Sotto questo pezzo vedrete graficamente illustrata la pazza situazione italiana a livello di governatori regionali, 20 diversissimi tra loro, per personalità e alleanze, alcuni in scadenza da prorogare, altri insediati da poco, altri ancora a metà percorso. Fate attenzione al nesso. In queste ore e in questi giorni, sembra che ognuno di loro, specialmente i referenti delle Regioni che contano di più, vogliano fare a modo loro in materia di Fase 2.
Chi spostando la data, chi scegliendo le attività da riaprire prima delle altre, chi alleggerendo e chi restringendo. Ognuno di loro si sente investito di un potere più che straordinario, superiore al Governo, in grado di gestire singolarmente la faccenda.

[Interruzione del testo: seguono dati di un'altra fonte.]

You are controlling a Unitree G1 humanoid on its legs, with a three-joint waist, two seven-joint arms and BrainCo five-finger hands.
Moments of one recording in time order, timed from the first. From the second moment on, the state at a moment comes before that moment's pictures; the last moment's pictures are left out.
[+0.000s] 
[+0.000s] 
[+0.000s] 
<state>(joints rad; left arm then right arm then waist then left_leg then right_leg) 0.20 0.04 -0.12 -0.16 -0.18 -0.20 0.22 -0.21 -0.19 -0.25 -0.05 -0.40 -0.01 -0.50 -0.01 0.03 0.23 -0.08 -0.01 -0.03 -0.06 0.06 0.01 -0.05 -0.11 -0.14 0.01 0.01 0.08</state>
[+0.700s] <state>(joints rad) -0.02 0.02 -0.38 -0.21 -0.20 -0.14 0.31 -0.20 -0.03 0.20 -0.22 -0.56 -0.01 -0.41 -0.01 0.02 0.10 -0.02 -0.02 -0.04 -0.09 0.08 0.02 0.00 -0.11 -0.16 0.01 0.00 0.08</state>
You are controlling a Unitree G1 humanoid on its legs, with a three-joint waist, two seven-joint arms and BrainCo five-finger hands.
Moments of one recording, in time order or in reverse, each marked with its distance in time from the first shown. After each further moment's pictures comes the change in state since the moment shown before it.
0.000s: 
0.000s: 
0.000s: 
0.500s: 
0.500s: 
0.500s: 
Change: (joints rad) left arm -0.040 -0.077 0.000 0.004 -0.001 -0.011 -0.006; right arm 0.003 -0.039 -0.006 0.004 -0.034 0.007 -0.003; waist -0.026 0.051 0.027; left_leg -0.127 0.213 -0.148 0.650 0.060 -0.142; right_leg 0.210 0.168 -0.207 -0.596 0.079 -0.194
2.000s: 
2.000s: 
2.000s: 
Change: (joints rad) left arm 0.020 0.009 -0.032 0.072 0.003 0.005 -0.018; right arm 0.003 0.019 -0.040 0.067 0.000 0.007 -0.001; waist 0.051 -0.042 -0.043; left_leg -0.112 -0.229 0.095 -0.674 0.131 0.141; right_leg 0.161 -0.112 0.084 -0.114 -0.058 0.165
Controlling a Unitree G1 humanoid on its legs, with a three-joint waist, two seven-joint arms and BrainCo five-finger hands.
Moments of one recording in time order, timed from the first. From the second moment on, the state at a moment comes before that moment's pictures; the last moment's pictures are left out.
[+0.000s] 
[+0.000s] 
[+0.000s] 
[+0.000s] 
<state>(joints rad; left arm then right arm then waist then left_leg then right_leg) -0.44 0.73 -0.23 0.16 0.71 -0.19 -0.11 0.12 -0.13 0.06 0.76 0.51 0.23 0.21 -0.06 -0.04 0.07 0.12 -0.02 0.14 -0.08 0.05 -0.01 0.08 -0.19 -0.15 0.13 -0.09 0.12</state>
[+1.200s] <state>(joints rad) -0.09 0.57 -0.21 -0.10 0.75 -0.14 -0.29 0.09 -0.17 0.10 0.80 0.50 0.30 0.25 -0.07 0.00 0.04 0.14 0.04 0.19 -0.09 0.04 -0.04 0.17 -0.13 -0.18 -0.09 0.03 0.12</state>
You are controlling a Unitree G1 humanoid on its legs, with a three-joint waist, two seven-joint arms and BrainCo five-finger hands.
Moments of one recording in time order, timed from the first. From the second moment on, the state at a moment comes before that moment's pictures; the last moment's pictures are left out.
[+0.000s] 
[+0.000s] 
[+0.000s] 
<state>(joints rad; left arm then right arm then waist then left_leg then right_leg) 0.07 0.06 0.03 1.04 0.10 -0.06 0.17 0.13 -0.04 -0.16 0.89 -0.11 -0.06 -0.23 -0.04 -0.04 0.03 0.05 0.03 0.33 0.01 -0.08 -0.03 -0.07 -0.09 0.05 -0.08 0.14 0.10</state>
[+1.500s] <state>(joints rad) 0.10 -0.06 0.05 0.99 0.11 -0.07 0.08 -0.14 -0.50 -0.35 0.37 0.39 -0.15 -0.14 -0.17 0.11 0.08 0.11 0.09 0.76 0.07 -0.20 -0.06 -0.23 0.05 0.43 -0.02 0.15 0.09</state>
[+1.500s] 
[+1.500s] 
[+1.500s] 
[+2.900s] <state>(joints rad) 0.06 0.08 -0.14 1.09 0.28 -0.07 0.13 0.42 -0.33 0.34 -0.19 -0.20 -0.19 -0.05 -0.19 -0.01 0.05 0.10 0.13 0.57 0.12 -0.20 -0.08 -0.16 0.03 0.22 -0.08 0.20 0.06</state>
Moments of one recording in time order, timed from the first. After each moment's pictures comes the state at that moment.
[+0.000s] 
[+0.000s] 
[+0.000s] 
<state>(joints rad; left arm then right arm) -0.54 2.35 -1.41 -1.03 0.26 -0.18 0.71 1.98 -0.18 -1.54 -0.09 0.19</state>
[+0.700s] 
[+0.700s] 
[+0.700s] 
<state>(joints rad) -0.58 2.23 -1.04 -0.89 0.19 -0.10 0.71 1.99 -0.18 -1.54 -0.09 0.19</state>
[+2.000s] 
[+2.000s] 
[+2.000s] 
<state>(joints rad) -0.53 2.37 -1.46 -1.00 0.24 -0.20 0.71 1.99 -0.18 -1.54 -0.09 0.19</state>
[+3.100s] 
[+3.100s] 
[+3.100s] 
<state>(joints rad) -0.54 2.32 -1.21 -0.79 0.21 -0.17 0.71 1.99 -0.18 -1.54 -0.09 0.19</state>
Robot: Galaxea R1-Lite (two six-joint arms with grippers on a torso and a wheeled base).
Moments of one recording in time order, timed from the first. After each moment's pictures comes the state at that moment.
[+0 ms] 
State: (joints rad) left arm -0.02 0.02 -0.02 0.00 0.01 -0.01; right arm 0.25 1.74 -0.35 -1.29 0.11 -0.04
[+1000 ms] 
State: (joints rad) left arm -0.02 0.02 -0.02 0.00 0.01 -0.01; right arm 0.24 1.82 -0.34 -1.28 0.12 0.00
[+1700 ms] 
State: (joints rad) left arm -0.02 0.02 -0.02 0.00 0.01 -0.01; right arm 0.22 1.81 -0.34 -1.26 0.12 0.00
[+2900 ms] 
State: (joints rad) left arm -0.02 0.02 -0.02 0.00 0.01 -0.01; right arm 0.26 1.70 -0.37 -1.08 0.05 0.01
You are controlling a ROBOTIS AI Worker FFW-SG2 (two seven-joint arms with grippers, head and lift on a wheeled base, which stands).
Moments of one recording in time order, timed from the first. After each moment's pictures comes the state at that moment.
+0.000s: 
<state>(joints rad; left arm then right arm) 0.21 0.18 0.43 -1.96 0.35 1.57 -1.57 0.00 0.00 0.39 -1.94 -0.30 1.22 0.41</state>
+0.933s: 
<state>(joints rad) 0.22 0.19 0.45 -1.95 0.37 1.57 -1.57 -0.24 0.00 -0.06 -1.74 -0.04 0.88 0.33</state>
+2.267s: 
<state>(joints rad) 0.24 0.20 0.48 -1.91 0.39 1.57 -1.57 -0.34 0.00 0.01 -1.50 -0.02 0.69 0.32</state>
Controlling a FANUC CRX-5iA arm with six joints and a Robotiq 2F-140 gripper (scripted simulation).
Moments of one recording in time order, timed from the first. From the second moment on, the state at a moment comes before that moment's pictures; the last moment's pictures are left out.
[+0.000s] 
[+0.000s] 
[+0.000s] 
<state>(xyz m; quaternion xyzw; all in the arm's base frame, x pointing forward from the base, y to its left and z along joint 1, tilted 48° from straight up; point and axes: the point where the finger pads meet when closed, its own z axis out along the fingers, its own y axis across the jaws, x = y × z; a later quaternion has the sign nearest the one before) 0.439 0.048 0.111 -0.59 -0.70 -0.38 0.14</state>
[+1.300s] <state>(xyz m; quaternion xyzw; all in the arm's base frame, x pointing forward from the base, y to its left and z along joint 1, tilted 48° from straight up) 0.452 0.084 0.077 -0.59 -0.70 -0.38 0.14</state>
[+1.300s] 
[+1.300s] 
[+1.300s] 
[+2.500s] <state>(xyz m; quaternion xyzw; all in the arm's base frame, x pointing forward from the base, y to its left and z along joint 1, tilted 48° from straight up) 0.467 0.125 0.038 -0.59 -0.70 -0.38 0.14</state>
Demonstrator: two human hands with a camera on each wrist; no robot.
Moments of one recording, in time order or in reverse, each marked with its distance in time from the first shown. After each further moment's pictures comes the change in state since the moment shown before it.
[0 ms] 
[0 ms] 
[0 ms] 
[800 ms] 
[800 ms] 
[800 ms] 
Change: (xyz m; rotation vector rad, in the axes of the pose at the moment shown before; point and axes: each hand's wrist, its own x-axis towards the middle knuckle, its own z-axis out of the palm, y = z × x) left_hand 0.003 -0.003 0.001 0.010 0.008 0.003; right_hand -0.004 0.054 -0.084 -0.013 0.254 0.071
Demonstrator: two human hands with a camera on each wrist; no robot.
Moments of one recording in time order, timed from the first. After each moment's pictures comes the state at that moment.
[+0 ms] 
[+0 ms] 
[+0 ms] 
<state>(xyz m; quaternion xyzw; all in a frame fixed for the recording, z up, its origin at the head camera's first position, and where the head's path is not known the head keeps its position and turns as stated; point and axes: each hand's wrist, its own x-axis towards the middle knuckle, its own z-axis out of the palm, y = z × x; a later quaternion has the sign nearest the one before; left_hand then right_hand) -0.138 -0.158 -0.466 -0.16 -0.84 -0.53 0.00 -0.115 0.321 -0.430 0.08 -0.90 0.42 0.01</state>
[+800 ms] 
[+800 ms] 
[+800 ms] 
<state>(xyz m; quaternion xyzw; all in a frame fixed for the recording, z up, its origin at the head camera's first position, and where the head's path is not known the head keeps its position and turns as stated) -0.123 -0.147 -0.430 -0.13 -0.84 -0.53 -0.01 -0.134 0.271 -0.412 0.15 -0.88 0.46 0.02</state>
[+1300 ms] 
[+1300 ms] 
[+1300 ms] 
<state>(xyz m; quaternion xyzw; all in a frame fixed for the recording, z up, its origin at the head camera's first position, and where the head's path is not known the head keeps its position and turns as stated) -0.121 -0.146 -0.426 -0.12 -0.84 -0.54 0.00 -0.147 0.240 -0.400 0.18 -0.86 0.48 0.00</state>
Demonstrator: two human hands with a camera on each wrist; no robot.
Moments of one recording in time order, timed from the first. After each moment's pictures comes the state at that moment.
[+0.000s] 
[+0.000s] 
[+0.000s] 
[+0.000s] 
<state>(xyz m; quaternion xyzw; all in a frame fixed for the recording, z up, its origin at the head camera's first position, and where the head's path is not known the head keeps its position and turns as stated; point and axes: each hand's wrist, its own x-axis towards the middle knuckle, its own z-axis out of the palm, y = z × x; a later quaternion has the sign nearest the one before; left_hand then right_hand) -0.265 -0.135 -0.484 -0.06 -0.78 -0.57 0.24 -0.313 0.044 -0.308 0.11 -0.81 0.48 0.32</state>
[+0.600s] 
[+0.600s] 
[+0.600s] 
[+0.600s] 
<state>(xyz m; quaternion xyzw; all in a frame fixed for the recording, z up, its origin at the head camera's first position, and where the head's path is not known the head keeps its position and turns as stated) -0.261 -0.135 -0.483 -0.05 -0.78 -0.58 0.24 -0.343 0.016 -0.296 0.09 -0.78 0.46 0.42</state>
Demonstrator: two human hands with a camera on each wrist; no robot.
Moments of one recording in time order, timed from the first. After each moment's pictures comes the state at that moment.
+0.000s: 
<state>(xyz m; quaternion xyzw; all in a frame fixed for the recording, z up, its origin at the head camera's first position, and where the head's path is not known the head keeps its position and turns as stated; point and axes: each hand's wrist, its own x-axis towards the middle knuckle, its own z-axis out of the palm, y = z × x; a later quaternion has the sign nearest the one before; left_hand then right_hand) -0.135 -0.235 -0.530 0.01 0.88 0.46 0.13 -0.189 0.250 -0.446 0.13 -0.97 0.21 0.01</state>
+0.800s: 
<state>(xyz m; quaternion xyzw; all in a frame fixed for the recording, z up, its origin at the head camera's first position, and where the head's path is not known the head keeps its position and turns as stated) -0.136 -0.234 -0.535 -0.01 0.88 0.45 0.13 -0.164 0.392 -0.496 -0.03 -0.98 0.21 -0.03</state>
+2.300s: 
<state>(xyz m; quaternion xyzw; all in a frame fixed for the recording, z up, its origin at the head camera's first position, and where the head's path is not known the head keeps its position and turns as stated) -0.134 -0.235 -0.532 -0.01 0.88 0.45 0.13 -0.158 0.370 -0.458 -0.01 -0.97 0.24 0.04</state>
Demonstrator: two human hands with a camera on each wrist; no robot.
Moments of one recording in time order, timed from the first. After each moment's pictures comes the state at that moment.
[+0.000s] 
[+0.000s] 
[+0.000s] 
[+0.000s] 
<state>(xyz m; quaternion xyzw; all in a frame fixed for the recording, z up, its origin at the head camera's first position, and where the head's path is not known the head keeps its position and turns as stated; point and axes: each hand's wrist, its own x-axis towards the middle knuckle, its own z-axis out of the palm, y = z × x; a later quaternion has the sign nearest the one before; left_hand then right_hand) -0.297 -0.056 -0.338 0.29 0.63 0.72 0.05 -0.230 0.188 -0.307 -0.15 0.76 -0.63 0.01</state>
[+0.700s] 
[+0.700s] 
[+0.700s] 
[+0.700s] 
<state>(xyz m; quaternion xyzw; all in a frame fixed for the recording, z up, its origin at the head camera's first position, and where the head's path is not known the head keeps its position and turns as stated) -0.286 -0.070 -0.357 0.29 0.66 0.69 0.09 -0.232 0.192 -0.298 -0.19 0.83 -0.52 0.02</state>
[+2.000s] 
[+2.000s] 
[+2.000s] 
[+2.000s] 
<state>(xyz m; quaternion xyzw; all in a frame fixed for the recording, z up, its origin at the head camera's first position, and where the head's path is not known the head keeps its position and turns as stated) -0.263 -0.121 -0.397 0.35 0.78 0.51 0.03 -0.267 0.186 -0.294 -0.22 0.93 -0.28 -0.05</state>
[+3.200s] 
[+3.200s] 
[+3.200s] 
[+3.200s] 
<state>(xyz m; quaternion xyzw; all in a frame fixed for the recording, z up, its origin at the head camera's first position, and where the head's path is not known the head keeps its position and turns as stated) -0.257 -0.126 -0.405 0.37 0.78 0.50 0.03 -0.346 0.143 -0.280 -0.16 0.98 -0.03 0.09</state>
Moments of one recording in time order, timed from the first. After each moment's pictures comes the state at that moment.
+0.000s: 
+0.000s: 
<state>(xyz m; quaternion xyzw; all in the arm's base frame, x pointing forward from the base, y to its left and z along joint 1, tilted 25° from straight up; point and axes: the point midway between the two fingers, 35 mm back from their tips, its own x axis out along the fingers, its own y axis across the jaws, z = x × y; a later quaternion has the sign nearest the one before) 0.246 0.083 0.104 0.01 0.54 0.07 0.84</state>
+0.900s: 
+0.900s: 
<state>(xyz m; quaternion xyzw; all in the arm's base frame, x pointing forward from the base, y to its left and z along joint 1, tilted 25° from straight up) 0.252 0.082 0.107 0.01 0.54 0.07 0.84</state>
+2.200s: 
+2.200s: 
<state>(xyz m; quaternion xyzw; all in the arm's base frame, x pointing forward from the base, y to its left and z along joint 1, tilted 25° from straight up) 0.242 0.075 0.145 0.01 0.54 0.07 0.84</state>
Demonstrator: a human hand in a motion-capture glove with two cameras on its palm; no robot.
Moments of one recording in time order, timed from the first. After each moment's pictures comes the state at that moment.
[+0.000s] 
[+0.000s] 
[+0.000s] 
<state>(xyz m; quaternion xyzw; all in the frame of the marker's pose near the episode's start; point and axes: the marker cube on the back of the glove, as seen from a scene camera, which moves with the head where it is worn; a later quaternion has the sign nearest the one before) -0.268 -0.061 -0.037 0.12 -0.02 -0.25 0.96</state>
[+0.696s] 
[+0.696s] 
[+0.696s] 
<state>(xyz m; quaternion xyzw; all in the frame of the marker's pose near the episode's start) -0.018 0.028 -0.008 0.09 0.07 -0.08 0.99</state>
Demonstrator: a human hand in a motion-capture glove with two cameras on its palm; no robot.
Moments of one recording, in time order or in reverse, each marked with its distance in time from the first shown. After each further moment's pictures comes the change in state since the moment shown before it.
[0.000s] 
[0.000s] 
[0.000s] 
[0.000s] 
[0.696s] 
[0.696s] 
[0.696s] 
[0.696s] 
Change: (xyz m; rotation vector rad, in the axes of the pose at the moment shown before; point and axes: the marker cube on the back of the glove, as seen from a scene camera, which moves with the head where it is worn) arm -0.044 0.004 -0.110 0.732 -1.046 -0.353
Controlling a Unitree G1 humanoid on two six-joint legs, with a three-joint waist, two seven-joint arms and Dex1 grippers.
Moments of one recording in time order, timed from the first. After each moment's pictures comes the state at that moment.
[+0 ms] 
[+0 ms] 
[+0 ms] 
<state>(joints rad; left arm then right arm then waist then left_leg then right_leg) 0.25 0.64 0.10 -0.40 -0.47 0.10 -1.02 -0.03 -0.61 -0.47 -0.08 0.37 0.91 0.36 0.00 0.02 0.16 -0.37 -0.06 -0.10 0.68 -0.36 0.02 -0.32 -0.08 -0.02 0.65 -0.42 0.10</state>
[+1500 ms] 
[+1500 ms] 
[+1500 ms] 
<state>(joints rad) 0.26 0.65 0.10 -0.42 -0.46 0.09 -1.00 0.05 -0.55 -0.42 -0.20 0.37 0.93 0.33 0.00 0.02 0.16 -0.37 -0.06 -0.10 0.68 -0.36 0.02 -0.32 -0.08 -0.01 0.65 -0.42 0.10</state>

Invece no, dovrà andare secondo noi diversamente. La Fase 2 è roba troppa delicata. Occorre studiare ogni dettaglio, senza fretta e soprattutto arrivando a decisioni, il più possibile condivise, chi portino il timbro preciso dello Stato centrale, dopo ampia consultazione col comitato scientifico ma anche col gruppo Colao da poco formato.
Non si tratta di essere a favore o contro De Luca, Zingaretti, Fontana, Zaia, Cirio, Toti, Emiliano, Rossi, Bonaccini, Musumeci e compagnia bella. Si tratta di usare il raziocinio, con direttive univoche, senza ordinanze geografiche sparse che potrebbero scontentare tutti e generare nuove recriminazioni. Cari Governatori, un pò di pazienza, stavolta mettetevi da parte. Fate decidere lo Stato centrale, il Governo, persino coi consigli dell’opposizione. Ma ora è tempo di silenzio. Ogni giorno migliaia di esternazioni su cosa, chi, come e quando aprire. Un balletto stucchevole che serve solo al culto, già notevole, delle vostre personalità.